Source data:
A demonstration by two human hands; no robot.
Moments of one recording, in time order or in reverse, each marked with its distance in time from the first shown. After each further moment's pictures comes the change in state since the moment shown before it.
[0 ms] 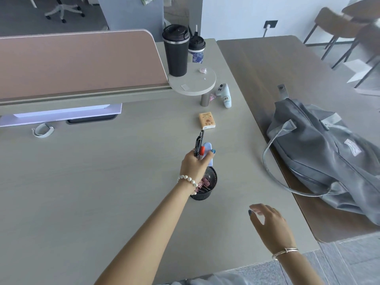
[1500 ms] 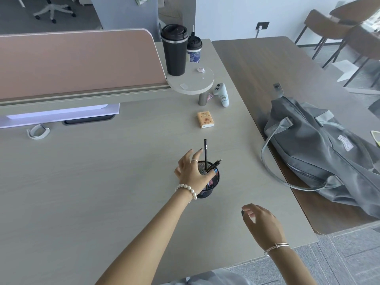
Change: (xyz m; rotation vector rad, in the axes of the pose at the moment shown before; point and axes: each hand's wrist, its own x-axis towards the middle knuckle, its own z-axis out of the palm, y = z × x) left_hand -0.004 -0.049 0.001 0.411 -0.106 0.153; right_hand -0.011 -0.021 0.015 -0.048 -0.065 0.043
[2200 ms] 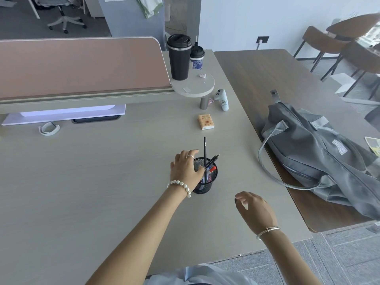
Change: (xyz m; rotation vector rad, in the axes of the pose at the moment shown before) left_hand -0.021 0.001 -0.028 0.256 0.110 0.135; right_hand 0.003 -0.021 -0.016 -0.020 0.035 -0.111
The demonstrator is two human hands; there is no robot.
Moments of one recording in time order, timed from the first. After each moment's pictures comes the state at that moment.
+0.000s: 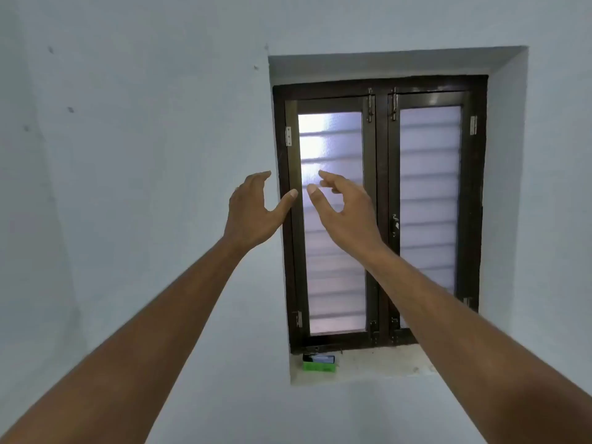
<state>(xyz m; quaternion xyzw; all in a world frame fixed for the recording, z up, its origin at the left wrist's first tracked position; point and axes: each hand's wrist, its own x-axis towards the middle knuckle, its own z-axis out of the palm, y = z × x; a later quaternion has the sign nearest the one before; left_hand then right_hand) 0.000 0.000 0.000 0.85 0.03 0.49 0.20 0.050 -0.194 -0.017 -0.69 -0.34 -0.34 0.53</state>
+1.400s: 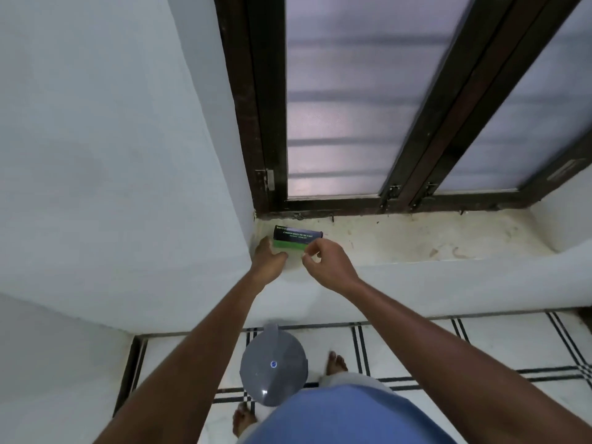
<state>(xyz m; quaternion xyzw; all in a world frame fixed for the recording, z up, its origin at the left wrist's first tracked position) 0.363 0.085 -0.525 0.77 0.35 -0.08 0.53 0.423 -0.078 -0.533 -0.90 -0.20 0.16 0.34</state>
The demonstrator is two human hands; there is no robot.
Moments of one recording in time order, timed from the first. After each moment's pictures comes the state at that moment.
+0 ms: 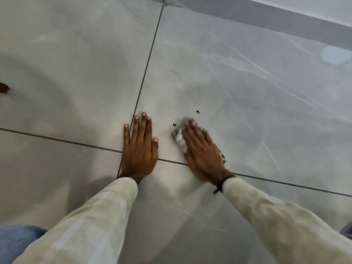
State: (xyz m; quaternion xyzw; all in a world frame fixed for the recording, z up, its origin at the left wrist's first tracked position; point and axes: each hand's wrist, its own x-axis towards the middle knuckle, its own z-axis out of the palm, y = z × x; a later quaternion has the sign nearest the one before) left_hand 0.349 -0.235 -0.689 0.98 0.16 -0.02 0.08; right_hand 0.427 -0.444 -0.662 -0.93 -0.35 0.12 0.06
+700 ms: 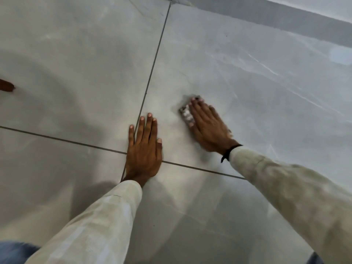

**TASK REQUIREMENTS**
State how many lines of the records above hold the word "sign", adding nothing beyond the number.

**EXERCISE ANSWER**
2